Input data

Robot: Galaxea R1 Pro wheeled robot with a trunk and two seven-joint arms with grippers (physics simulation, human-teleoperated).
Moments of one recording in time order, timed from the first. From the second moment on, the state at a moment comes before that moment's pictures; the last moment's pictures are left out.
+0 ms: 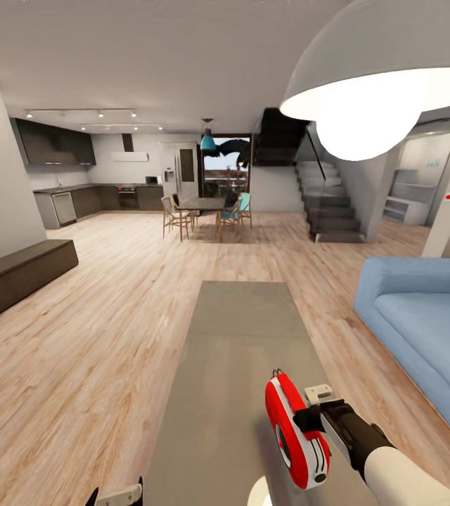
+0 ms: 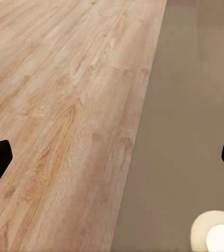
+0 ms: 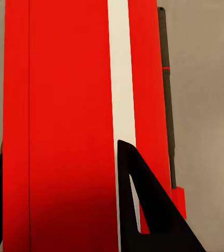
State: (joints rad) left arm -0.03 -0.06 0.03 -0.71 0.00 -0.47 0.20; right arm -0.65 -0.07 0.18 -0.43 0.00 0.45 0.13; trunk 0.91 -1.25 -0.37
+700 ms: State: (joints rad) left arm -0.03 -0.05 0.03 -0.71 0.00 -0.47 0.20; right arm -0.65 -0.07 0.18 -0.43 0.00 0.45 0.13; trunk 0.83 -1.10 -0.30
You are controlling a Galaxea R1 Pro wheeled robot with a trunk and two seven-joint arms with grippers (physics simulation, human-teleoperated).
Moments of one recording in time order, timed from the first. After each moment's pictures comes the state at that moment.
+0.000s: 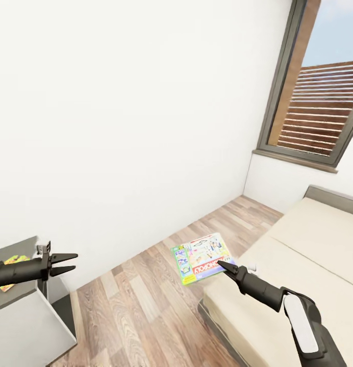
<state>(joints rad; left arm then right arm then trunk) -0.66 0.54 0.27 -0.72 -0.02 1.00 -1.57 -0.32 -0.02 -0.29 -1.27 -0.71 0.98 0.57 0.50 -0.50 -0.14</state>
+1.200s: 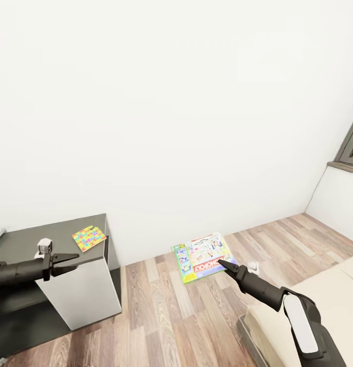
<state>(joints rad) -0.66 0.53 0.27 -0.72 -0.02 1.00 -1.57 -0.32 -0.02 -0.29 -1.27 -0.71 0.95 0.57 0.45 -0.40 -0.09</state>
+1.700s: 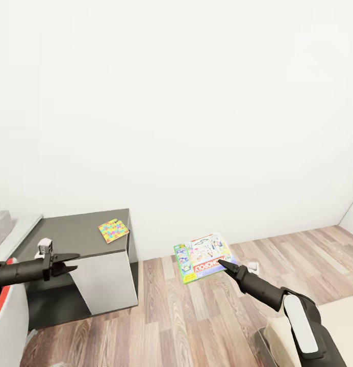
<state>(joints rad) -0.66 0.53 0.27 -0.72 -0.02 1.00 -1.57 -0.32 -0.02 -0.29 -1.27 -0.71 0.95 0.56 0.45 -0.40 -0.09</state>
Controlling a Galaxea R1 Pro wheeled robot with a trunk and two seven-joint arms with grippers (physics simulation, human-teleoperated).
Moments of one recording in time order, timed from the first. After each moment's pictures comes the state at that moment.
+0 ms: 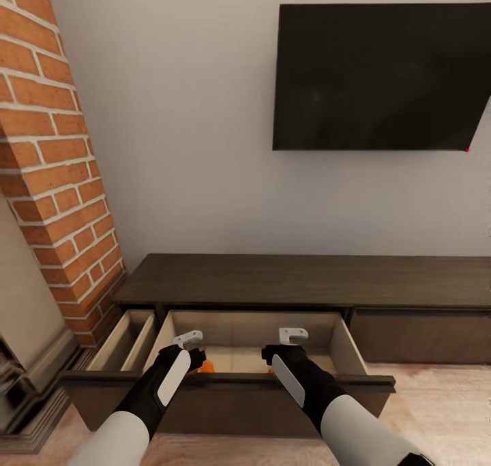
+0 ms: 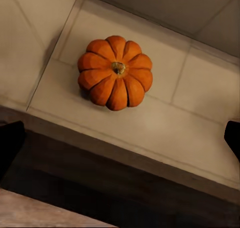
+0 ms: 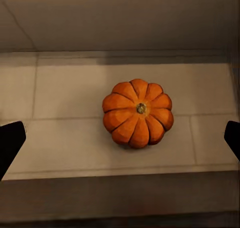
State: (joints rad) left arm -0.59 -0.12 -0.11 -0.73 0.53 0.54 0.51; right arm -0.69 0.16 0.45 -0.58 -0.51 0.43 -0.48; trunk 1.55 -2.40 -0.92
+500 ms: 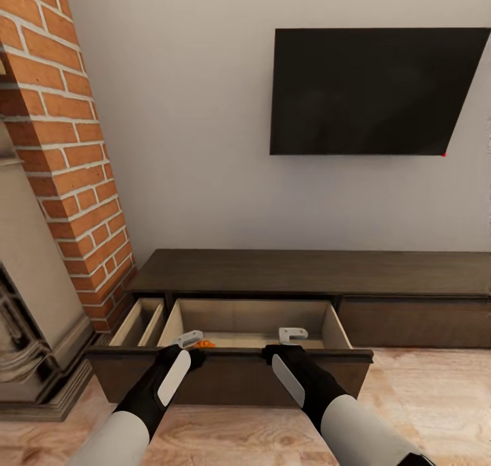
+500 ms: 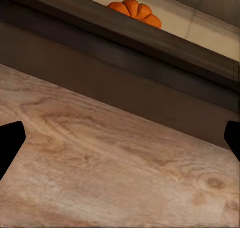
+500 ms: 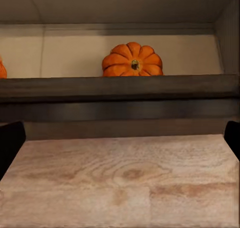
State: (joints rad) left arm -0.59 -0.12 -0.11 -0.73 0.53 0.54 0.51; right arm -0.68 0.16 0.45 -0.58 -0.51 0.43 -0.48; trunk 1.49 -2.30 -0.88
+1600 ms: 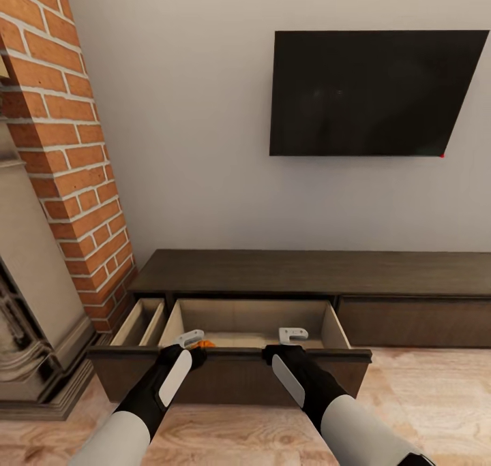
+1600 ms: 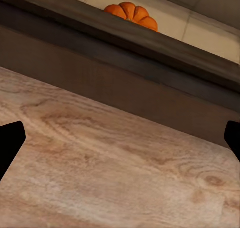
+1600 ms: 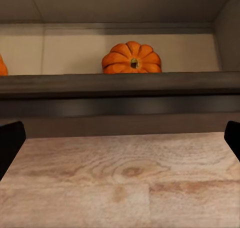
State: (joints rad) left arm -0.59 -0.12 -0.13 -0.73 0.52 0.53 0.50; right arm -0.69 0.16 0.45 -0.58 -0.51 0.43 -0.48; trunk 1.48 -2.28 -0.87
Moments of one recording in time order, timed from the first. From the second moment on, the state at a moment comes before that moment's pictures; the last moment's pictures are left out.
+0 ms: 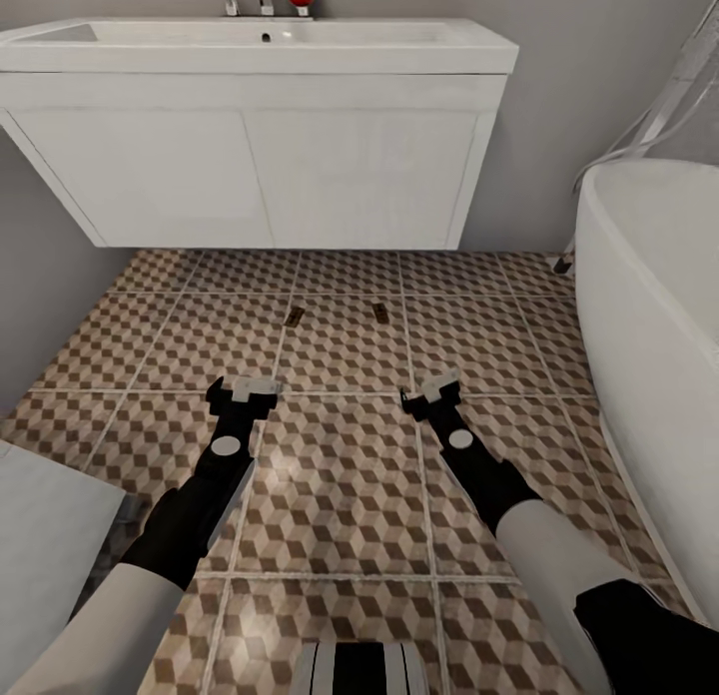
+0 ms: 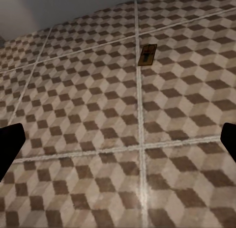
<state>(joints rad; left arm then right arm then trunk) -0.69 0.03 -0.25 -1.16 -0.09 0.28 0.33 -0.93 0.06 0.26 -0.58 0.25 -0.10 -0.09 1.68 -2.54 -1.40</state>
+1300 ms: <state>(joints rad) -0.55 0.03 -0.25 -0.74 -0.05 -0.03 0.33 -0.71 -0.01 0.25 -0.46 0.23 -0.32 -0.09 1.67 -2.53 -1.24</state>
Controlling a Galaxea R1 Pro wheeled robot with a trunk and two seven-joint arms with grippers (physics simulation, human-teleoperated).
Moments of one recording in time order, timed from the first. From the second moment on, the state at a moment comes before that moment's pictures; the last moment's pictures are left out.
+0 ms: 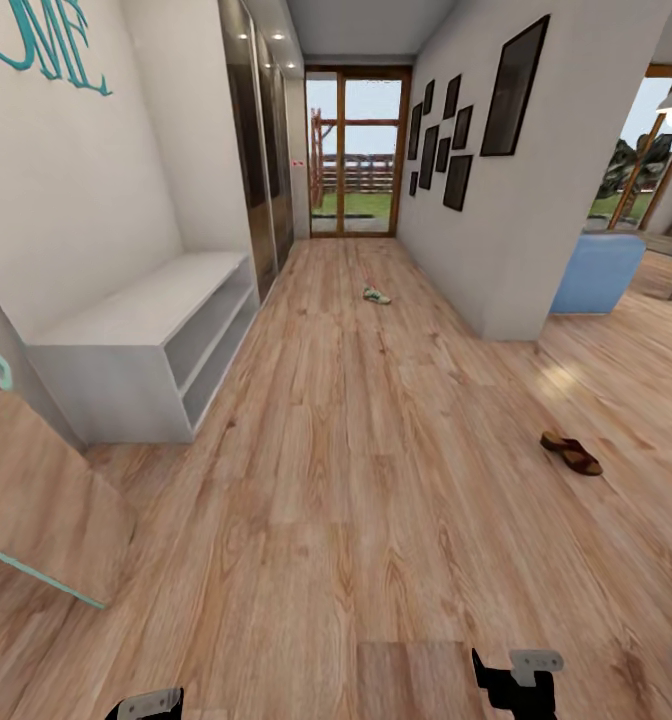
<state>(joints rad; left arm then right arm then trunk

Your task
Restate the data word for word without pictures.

Output of the exercise
Robot: Galaxea R1 Pro wheeled robot with a trunk and two seven-joint arms with grippers (physics simulation, human-teleoperated).
Moments of one recording in time order, timed from the first. From the second moment on, the state at a moment comes before that moment's pictures; the last moment's pictures are left out.
+0 ms: 
+0 ms: 
+0 ms: 
State: (joints rad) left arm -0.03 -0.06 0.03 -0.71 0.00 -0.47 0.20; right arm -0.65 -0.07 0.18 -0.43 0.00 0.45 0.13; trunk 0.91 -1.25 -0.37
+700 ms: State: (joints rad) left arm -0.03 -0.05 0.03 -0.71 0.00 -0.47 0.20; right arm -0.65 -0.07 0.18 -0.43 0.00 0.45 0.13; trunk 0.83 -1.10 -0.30
You are controlling a Galaxea R1 Pro wheeled robot with a trunk and two seven-joint arms with grippers (physics simulation, human-teleoperated).
Moments of one recording in time order, timed from the first. After each moment's pictures comes the state at that moment.
+0.000s: 
<state>(joints rad; left arm then right arm then trunk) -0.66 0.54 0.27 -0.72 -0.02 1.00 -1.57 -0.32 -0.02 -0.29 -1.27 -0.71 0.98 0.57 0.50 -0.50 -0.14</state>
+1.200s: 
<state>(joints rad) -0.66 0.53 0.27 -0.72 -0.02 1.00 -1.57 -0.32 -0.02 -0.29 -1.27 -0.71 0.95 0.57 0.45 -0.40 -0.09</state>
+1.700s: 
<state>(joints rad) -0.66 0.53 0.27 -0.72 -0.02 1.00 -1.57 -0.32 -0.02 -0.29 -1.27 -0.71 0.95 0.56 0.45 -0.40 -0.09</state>
Controlling a Galaxea R1 Pro wheeled robot with a trunk and two seven-joint arms with grippers (physics simulation, human-teleoperated).
Moments of one recording in time order, timed from the first. After each moment's pictures comes the state at that moment.
+0 ms: 
+0 ms: 
+0 ms: 
State: (joints rad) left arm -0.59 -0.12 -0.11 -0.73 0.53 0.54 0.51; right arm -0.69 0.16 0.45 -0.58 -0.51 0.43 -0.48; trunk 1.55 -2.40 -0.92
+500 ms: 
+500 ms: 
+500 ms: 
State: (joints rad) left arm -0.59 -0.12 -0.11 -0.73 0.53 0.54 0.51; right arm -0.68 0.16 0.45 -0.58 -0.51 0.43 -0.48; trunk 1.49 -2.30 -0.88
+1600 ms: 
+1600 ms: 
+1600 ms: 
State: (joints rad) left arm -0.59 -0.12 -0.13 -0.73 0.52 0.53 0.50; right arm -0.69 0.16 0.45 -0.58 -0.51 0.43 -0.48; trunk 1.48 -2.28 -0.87
Moments of one recording in time order, timed from the first. From the second moment on, the state at a moment comes before that moment's pictures; the last moment's pictures are left out.
+0 ms: 
+0 ms: 
<state>(joints rad; left arm then right arm then trunk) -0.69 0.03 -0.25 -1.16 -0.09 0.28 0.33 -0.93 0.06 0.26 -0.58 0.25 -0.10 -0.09 1.68 -2.54 -1.40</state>
+1300 ms: <state>(joints rad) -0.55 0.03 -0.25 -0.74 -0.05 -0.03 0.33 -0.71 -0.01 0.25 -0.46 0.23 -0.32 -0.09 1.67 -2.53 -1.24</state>
Controlling a Galaxea R1 Pro wheeled robot with a trunk and two seven-joint arms with grippers (physics simulation, human-teleoperated).
Moments of one recording in time order, timed from the first. From the second moment on, the state at a moment comes before that moment's pictures; the last moment's pictures are left out.
+0 ms: 
<state>(joints rad; left arm then right arm then trunk

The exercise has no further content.